Yes, that is the reason.
Yes, that is the reason.
SO, there is a problem with the sra file generated by NCBI?
if so, I WOULD remind them.
thanks
Yes you should contact NCBI about the accessions in question.
Hi,
I've downloaded the .sra file of run SRR9123299 using prefetch. Based on the metadata this file should be Illumina paired-end data. However, when I try to split the file using 'fasterq-dump' I only get one output file named: 'SRR9123299.fastq.
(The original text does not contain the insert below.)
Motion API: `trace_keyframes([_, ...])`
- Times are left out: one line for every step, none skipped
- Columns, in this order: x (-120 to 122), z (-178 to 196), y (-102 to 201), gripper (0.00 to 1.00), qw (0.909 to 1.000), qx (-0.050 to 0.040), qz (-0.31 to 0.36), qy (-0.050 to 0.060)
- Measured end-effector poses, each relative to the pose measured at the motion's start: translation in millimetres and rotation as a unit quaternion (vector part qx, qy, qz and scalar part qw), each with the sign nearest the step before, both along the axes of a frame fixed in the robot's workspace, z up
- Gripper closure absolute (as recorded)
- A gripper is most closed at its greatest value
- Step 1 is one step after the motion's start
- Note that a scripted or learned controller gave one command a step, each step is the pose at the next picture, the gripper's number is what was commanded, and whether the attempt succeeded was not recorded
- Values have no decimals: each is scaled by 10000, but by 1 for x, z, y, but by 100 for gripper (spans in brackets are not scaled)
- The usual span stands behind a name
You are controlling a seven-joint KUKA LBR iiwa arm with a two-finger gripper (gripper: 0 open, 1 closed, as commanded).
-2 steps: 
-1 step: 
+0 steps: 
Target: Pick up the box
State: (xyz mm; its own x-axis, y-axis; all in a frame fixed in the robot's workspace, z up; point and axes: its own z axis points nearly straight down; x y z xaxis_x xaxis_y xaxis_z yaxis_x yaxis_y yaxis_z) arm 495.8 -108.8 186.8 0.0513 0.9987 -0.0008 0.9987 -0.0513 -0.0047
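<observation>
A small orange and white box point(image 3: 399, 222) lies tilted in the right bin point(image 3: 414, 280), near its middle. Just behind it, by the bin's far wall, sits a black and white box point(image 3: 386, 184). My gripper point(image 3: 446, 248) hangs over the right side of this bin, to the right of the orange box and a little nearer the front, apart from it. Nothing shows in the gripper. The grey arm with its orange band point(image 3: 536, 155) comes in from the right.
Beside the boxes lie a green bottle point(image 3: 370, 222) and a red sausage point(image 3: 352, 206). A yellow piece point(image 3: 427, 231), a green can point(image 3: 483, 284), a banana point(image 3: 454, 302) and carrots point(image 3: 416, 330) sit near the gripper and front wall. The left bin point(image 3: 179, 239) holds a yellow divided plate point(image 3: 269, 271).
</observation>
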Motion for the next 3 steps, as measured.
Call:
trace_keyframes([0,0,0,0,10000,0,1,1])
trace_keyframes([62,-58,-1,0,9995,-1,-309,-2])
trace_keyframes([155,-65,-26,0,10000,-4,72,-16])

I've tried both
--split-3
and--split-files
. Could it be that the authors only uploaded one fastq file when they were supposed to upload 2?Downloaded the file using this command:
prefetch -f all SRR9123299 --output-directory my_dir/
Tried to split the file using this command:
fasterq-dump --split-3 my_dir/SRR9123299.sra -e 10
and this command:
fasterq-dump --split-files my_dir/SRR9123299.sra -e 10
Any help or explanation would be much appreciated!